Я понятия не имею, что на это сказать. Так что эти слова просто повисают в воздухе, и, наконец, я произношу:
– Ты говоришь это, просто чтобы заставить меня раздеться и залезть в фонтан.
– Я что, настолько предсказуема? Вот блин! – Она вопросительно смотрит на меня, но мне не кажется, что это вопрос.
– Можем вместо этого вломиться в собор Святого Патрика, – предлагаю я.
– Без одежды?
– Мне придется оставить носки. Откуда нам знать, кто ходил там по полу.
– Блин, от идеи с собором придется отказаться. Так и представляю заголовки: «ДОЧЬ ВЛАДЕЛЬЦА ЗВУКОЗАПИСЫВАЮЩЕЙ КОМПАНИИ УСТРОИЛА НЕПРИСТОЙНУЮ ВЫХОДКУ В СОБОРЕ СВЯТОГО ПАТРИКА
– Ты еврейка? – спрашиваю я.
Нора смотрит на меня так, будто я спросил ее, девушка ли она.
–
– И каково это? – спрашиваю я.
– Ты смеешься?
Я что, выгляжу, будто над ней смеюсь?
– Нет, – отвечаю я. – Правда. Каково это?
– Не знаю. Это просто
– А что во всем этом нравится тебе больше всего?

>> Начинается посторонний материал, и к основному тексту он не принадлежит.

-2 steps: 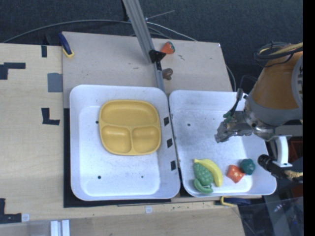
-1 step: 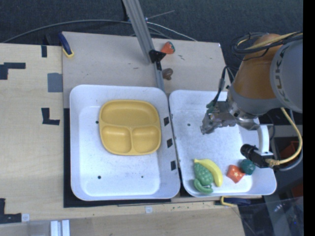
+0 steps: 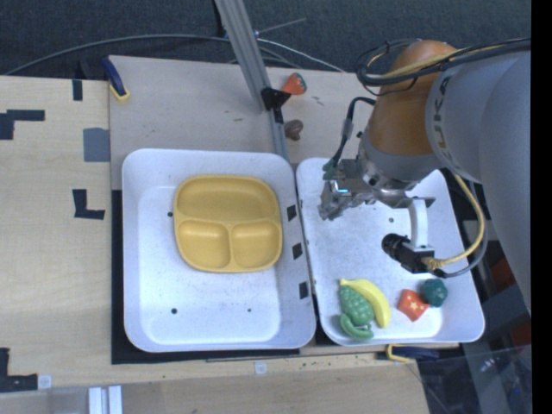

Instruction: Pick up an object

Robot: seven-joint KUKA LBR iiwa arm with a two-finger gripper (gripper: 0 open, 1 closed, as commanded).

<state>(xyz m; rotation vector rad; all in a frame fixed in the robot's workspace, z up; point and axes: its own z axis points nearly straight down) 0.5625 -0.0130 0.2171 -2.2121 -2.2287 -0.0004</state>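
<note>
Camera view. The bench (image 3: 190, 115) is carrying two shallow white bins side by side. The left bin (image 3: 142, 257) is holding a yellow divided plate (image 3: 228, 222), which is lying flat in the bin's upper half with its three compartments facing up.

The right bin (image 3: 461, 313) is holding the loose objects, all gathered along its near edge. A yellow banana (image 3: 373, 298) is lying just beside a green bumpy vegetable toy (image 3: 354, 309), the two touching or nearly so. Further right, a small red piece (image 3: 411, 304) is sitting against a dark green round piece (image 3: 434, 292).

The grey arm (image 3: 483, 136) is reaching in from the right, its orange band (image 3: 405, 102) sitting above the wrist. The gripper (image 3: 332, 203) is hanging over the upper left part of the right bin, near the wall shared with the left bin and well apart from the objects at the near edge. The fingers are pointing down toward bare bin floor; how far apart they are standing cannot be told from this angle, and nothing is visible between them.

A metal pole (image 3: 246, 41) is rising from the bench behind the bins, and a small orange-red item (image 3: 295, 83) is lying beside its base.
</note>
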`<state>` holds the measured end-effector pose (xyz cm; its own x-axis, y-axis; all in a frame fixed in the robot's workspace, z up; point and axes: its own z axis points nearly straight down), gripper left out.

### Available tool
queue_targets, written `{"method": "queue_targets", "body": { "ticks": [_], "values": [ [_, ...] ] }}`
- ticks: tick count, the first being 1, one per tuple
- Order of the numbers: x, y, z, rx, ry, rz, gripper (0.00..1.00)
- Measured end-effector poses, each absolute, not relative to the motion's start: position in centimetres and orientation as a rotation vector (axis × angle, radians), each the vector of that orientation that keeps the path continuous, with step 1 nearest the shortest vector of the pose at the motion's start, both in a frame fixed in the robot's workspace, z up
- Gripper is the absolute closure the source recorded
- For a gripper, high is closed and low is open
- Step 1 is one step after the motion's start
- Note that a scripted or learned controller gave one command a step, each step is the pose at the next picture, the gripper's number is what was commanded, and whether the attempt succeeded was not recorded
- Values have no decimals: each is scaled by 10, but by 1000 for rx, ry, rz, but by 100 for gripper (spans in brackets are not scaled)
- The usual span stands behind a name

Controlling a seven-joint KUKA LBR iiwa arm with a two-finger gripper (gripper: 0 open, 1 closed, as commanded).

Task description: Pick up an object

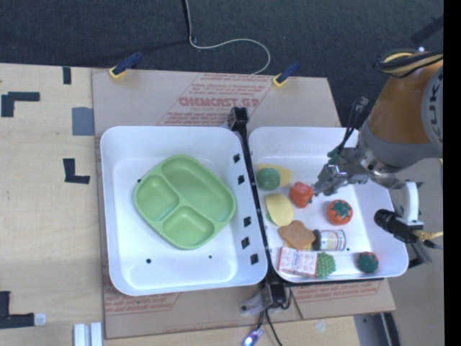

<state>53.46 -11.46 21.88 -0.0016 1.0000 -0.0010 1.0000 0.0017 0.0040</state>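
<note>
The right bin (302, 139) holds several toy foods. A small red piece (300, 193) lies near its middle, with a green ball (269, 178) on a yellow piece to its left. A yellow lemon shape (279, 210), a brown cookie shape (296, 235), a small jar (331, 241), a red tomato (339, 211), a red-and-white packet (296, 262) and a dark green piece (368, 262) lie around it. My gripper (325, 183) hangs low over the bin, just right of the red piece, with nothing seen between its fingers.
The left bin (119, 193) holds a green divided plate (184, 201). A black divider (248, 193) with clips separates the bins. The orange-banded arm (403, 107) reaches in from the right. Cardboard lies under both bins, and a cable runs across the dark floor behind.
</note>
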Motion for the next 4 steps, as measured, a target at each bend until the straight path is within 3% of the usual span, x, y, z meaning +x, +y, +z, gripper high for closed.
{"method": "queue_targets", "body": {
  "ticks": [3,4],
  "values": [
    [614,22,233,2214,2228,3,100],
    [611,17,233,2220,2223,-2,100]
  ]
}}
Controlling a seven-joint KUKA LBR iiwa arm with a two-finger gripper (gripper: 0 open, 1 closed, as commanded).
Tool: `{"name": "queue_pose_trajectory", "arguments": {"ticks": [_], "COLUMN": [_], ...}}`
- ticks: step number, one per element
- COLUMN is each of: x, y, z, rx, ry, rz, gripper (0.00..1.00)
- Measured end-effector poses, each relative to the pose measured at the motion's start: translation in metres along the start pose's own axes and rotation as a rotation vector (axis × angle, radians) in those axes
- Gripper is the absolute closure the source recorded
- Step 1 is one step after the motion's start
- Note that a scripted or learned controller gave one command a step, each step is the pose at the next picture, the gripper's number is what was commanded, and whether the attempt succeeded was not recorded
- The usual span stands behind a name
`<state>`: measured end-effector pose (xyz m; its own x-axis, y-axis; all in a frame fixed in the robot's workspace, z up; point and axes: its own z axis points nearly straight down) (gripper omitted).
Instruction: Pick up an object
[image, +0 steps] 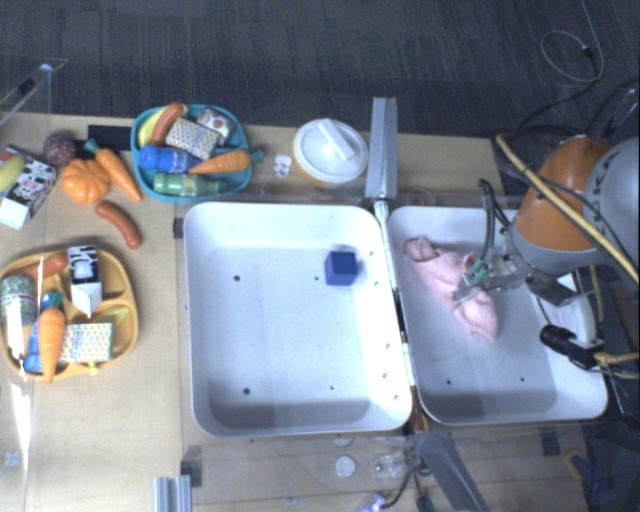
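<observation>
On the desk (150, 440) sit two white bins side by side. The left bin (290, 400) holds one thing, a small blue cube (342, 267), lying toward its upper right part, near the wall it shares with its neighbour. The right bin (500, 400) holds one pink cloth (455, 285), crumpled and stretched at a slant from the upper left corner toward the middle.

The arm (565, 205) comes in from the right, grey with its orange band, and the tool (478, 278) is down over the cloth's right edge, touching or just above it. I cannot tell from here whether it is open or closed, or whether it has any of the cloth.

Left of the bins there are two dishes of toy food. The blue bowl (160, 185) at the top holds a carrot, a bottle and some small packets. The yellow tray (125, 300) lower down holds another carrot and a few cartons. Between them, loose on the desk, lie one small pumpkin (82, 181), one more carrot (120, 172) and one sausage (120, 224). Behind the left bin, one round white lid (331, 150) rests near a grey upright post (380, 150).
</observation>
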<state>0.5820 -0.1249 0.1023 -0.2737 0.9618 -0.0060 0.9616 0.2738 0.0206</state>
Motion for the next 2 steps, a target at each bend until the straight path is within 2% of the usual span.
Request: {"name": "queue_pose_trajectory", "arguments": {"ticks": [1,2], "x": [0.061,0.025], "y": [0.062,0.092], "z": [-0.082,-0.081], "rx": [0.015,0.018], "ry": [0.006,0.005], "rz": [-0.116,-0.040], "gripper": [1.00,1.00]}}
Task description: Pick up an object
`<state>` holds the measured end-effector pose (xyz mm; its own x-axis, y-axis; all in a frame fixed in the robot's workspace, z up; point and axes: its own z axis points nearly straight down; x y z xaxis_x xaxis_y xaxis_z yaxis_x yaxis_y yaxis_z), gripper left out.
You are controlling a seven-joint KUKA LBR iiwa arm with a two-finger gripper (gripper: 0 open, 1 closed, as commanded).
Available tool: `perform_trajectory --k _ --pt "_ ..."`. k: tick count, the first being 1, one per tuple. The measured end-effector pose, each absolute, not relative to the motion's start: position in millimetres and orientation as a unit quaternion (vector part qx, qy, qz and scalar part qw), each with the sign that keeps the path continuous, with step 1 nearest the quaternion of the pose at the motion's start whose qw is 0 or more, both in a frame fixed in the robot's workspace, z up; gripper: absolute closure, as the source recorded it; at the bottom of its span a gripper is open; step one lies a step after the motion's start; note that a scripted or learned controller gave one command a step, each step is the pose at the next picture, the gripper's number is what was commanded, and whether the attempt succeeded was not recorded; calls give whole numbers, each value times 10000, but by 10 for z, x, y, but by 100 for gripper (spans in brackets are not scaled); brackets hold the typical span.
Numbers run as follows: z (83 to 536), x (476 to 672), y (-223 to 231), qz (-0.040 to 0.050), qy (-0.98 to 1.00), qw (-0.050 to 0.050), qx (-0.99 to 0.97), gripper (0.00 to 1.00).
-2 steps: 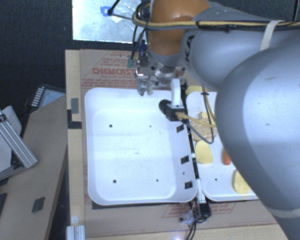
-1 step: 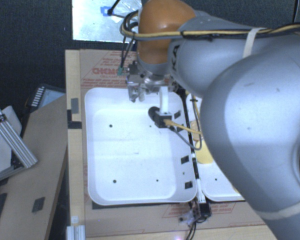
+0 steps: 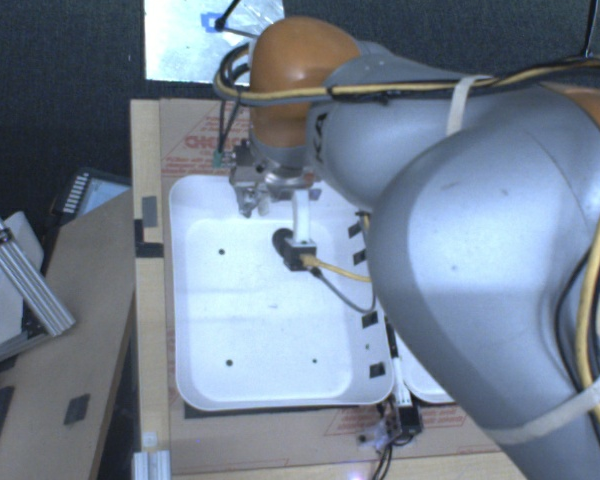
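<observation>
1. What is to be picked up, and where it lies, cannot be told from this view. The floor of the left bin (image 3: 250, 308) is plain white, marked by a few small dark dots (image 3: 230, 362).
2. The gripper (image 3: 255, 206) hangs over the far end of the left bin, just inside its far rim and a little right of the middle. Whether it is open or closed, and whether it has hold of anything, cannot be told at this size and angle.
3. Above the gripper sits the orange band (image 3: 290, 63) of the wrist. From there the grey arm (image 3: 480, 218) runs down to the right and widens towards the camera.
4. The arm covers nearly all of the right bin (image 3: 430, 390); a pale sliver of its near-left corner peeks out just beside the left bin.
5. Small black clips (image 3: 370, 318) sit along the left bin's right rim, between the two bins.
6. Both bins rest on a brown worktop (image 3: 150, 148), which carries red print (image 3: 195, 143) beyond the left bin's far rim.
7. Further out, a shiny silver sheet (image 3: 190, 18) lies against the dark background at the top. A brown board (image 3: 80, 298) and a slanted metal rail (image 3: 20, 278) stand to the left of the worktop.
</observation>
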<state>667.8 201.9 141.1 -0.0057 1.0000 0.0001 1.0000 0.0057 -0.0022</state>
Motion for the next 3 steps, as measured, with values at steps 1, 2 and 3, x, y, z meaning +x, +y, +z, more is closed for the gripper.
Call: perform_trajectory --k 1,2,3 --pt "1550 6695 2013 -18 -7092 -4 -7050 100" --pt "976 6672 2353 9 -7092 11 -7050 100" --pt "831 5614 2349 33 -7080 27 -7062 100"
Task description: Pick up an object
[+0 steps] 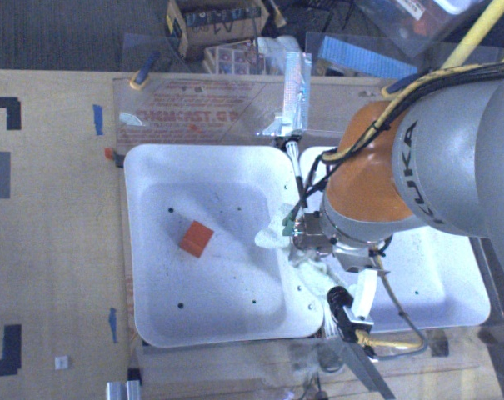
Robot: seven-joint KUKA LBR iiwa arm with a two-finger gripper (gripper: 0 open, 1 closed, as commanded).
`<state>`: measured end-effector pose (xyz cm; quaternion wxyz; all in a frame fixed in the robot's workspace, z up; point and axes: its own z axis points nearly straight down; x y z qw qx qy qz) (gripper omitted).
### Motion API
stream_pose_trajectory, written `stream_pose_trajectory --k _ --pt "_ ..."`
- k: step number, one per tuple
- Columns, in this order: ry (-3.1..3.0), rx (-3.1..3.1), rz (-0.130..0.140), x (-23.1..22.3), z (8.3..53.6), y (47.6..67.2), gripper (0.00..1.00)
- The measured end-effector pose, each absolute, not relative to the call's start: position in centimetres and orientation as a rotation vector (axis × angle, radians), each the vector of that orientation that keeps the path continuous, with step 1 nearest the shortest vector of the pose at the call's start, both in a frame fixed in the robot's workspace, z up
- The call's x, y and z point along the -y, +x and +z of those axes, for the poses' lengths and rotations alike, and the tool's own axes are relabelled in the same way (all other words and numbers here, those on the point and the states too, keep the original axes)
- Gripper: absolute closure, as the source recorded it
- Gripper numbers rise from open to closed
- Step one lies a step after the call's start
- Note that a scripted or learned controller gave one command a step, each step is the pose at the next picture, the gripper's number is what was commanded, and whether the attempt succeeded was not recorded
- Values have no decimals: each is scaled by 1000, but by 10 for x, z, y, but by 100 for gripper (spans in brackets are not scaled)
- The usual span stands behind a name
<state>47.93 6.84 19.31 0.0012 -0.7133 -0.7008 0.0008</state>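
Tool (295, 242) sits low over the ridge between the two bins, beside a pale crumpled scrap (271, 236); whether it is wide or narrow cannot be told. An orange-red block (197, 239) lies apart to the left, on the floor of the left bin (152, 173). The right bin (451, 298) lies under the arm (435, 157), which reads "KUKA". The wooden desk (52, 223) carries blue tape marks. Beyond it, boxes crowd a grey floor.

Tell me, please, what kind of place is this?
Probably a robotics lab or test workshop. A KUKA arm reaches over two white bins on a plywood bench, with an orange block in the left bin. Cardboard boxes and cables clutter the floor behind.
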Motion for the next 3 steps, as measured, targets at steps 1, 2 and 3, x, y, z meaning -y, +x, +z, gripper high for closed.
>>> stream_pose_trajectory --k 1,2,3 --pt "-2240 2199 2 -68 193 479 0" --pt "-1879 2518 -5 -101 107 554 0" --pt "-1676 2665 -8 -124 90 600 0"
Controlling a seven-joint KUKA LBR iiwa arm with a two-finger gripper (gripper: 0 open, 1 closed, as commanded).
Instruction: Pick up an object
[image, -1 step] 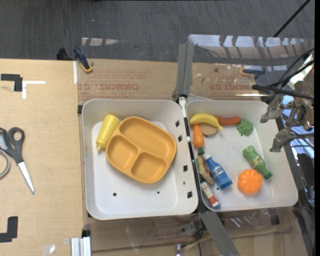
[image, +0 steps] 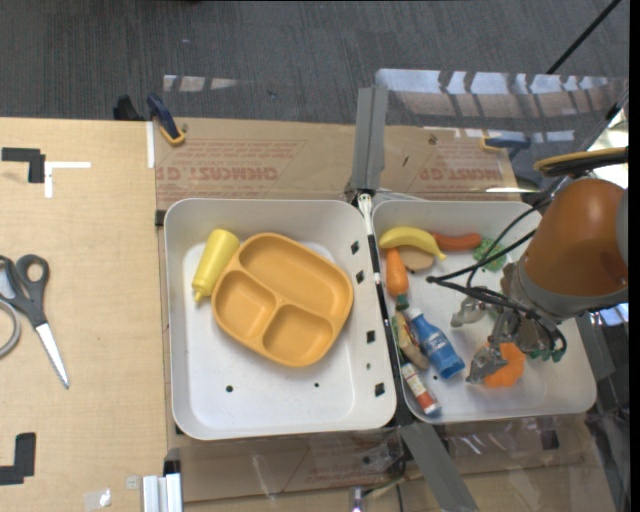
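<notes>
The arm's orange wrist (image: 580, 245) hangs over the right bin (image: 562, 392). Below it my gripper (image: 497, 350) is low in that bin's near right part. It sits right on top of a small orange object (image: 510, 374), which it partly hides. Whether the object is gripped is unclear. To the left along the bin's wall lie a blue bottle (image: 437, 345), a red-tipped marker (image: 420, 390), an orange carrot (image: 397, 272) and a yellow banana (image: 410, 238).
A red sausage-shaped toy (image: 460, 241) and a green item (image: 490, 250) lie at the right bin's back. The left bin (image: 182, 340) holds an orange divided plate (image: 283, 297) and a yellow bottle (image: 213, 262). Scissors (image: 35, 310) lie on the bench far left.
</notes>
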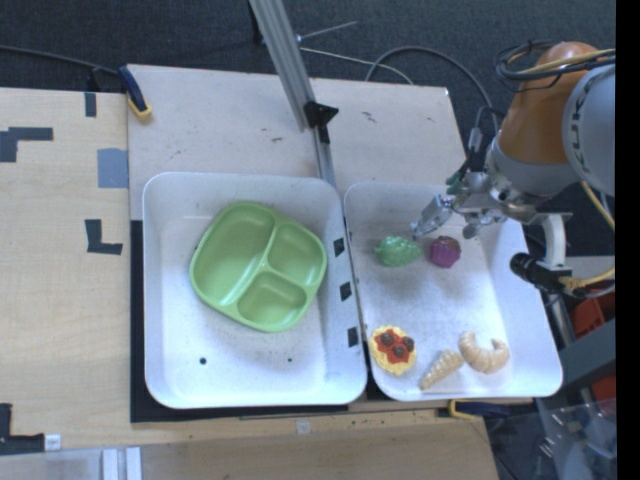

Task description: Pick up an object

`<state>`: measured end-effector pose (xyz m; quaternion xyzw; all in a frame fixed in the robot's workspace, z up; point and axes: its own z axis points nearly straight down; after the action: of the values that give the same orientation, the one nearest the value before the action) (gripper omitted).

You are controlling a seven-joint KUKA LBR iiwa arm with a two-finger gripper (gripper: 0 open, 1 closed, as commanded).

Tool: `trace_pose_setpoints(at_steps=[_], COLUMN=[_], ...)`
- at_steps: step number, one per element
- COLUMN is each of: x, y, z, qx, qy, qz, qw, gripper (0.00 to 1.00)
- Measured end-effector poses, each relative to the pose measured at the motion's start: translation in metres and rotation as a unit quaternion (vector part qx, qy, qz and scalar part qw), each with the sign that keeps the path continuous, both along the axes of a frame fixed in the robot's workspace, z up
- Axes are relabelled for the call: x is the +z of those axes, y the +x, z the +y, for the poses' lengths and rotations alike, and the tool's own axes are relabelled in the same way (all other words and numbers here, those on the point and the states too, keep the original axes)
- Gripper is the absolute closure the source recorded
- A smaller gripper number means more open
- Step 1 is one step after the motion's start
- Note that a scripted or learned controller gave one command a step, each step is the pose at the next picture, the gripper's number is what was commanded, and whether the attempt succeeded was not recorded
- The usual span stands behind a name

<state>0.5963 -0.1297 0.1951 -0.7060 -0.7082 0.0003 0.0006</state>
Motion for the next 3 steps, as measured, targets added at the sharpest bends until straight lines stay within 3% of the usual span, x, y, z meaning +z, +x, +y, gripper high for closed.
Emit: trace_pose_setpoints(at_steps=[1,3], x=[0.000,-0.105], y=[0.000,-0.004], z=[0.000,0.011], qx=[0.000,-0.001], qy=[0.0000,-0.0003], qz=[0.000,0.003], qw=[1.0000,1.0000], gripper=[0.00,0.00])
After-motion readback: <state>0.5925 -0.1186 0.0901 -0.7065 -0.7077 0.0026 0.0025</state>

– Мне нравится, что в Хануке восемь дней.
– Это определенно что-то для тебя значит.
– Для меня это значит только то, что в детстве я чуть меньше страдала от отсутствия новогодней елки.
– А если серьезно? – спрашиваю я. Мне хочется узнать больше.
– Серьезно?
– Ага. Попробуй.
Она задумывается на мгновение.
– Ладно. В иудаизме есть кое-что, что мне по-настоящему нравится. Как идея. Называется «тиккун олам».
– «Тиккун олам», – повторяю я.
– Именно. Суть в том, что когда-то мир был разбит на части. Весь этот хаос, все эти разногласия. А наша задача – задача каждого человека – попытаться их соединить. Снова сделать его цельным.